- **What to produce**
All entries must be repeated exactly. No picture should appear in the result.

☆ ☆ ☆ ☆

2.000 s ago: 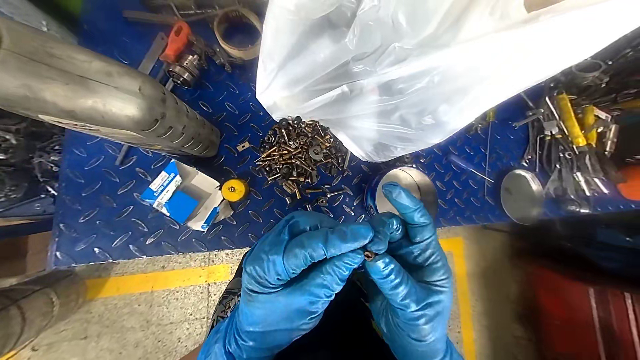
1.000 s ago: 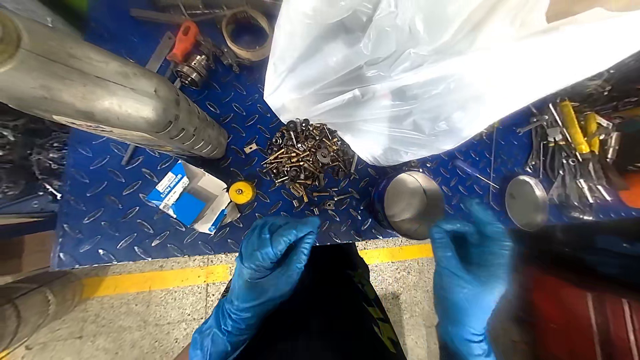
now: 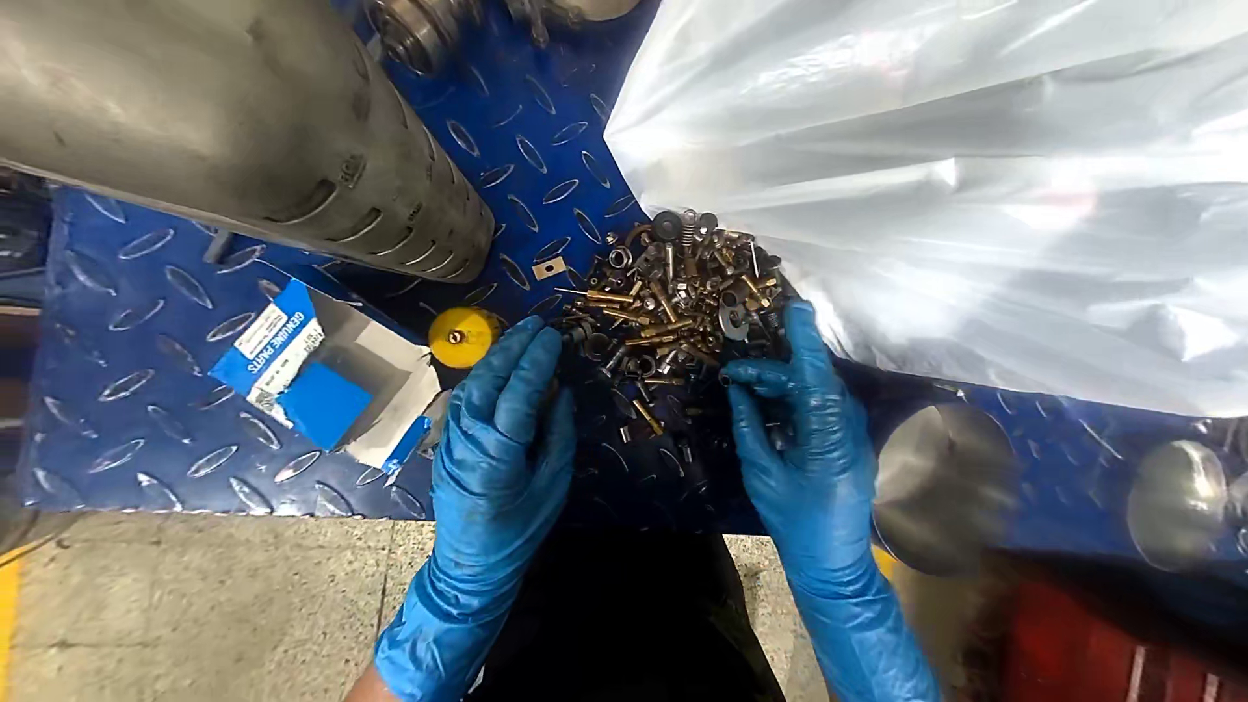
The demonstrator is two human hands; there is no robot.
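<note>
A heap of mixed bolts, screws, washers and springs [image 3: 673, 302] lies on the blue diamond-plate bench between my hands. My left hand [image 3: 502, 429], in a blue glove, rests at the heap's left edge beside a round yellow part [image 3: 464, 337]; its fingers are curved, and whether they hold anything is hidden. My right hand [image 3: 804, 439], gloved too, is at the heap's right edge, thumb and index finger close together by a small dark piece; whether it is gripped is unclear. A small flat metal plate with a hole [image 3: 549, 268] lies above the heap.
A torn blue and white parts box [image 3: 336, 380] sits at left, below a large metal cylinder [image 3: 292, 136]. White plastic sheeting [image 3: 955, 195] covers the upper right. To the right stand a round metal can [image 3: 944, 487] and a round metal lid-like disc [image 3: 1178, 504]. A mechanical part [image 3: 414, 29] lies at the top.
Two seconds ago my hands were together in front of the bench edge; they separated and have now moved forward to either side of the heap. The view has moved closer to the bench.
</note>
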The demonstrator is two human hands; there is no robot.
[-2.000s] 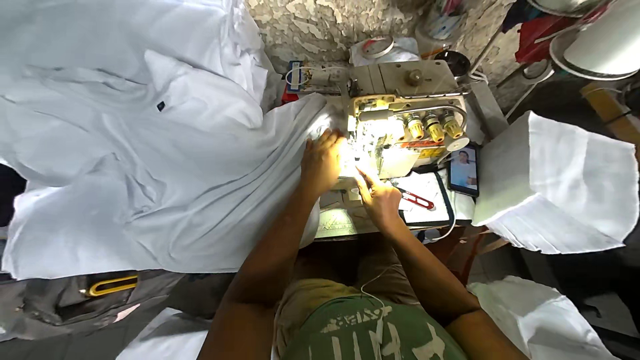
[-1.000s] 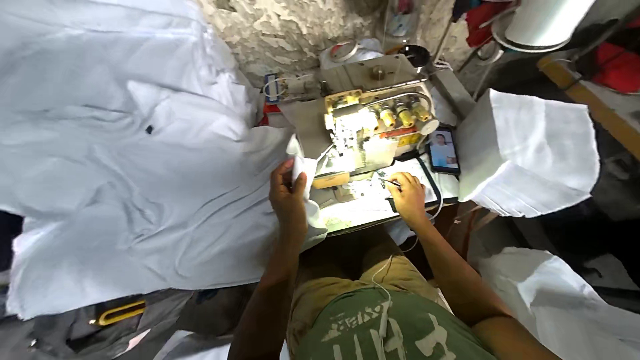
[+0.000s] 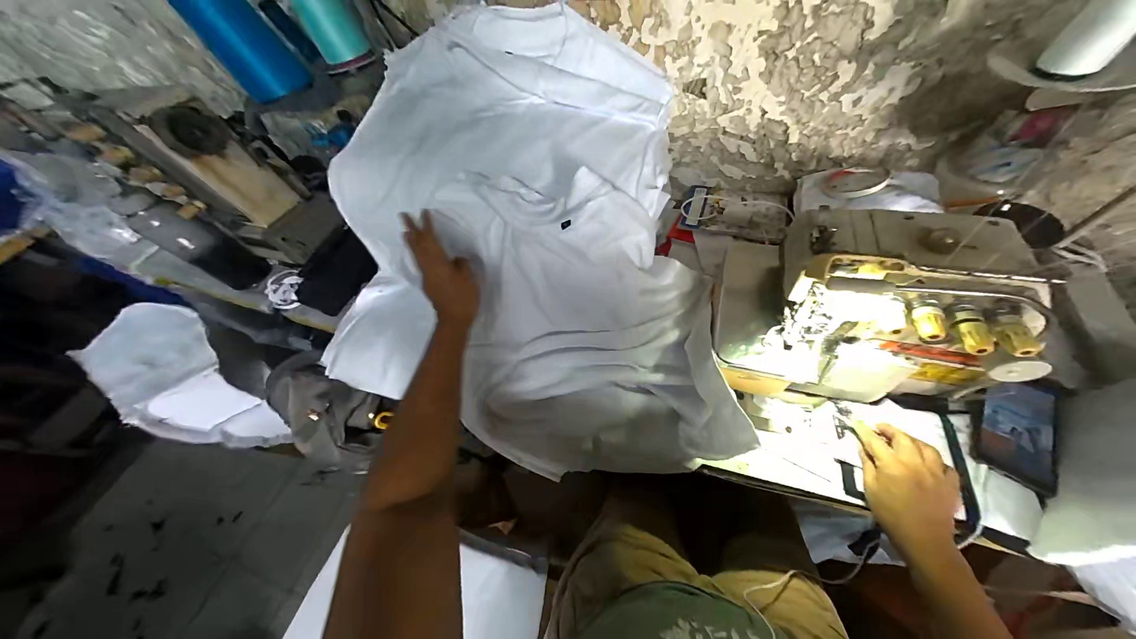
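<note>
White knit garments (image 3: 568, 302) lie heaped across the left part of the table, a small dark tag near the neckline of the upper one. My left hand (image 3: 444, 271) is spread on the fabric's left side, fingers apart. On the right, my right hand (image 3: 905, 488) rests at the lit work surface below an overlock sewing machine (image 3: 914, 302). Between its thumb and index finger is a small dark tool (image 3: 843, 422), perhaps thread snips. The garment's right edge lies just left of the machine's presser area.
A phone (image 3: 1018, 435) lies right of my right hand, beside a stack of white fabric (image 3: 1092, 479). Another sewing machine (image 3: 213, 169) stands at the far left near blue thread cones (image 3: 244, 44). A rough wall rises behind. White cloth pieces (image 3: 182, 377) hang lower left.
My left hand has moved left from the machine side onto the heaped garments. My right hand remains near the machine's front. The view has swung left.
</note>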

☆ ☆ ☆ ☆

- **Answer below**
2.000 s ago: 
1.000 s ago: 
now: 
The demonstrator is two human hands; there is no robot.
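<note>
A heap of mixed bolts, screws, washers and springs [image 3: 673, 302] lies on the blue diamond-plate bench between my hands. My left hand [image 3: 502, 429], in a blue glove, rests at the heap's left edge beside a round yellow part [image 3: 464, 337]; its fingers are curved, and whether they hold anything is hidden. My right hand [image 3: 804, 439], gloved too, is at the heap's right edge, thumb and index finger close together by a small dark piece; whether it is gripped is unclear. A small flat metal plate with a hole [image 3: 549, 268] lies above the heap.
A torn blue and white parts box [image 3: 336, 380] sits at left, below a large metal cylinder [image 3: 292, 136]. White plastic sheeting [image 3: 955, 195] covers the upper right. To the right stand a round metal can [image 3: 944, 487] and a round metal lid-like disc [image 3: 1178, 504]. A mechanical part [image 3: 414, 29] lies at the top.
Two seconds ago my hands were together in front of the bench edge; they separated and have now moved forward to either side of the heap. The view has moved closer to the bench.
</note>
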The demonstrator is two human hands; there is no robot.
[-2.000s] 
[-1.000s] 
[+0.000s] 
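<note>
White knit garments (image 3: 568, 302) lie heaped across the left part of the table, a small dark tag near the neckline of the upper one. My left hand (image 3: 444, 271) is spread on the fabric's left side, fingers apart. On the right, my right hand (image 3: 905, 488) rests at the lit work surface below an overlock sewing machine (image 3: 914, 302). Between its thumb and index finger is a small dark tool (image 3: 843, 422), perhaps thread snips. The garment's right edge lies just left of the machine's presser area.
A phone (image 3: 1018, 435) lies right of my right hand, beside a stack of white fabric (image 3: 1092, 479). Another sewing machine (image 3: 213, 169) stands at the far left near blue thread cones (image 3: 244, 44). A rough wall rises behind. White cloth pieces (image 3: 182, 377) hang lower left.
My left hand has moved left from the machine side onto the heaped garments. My right hand remains near the machine's front. The view has swung left.
</note>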

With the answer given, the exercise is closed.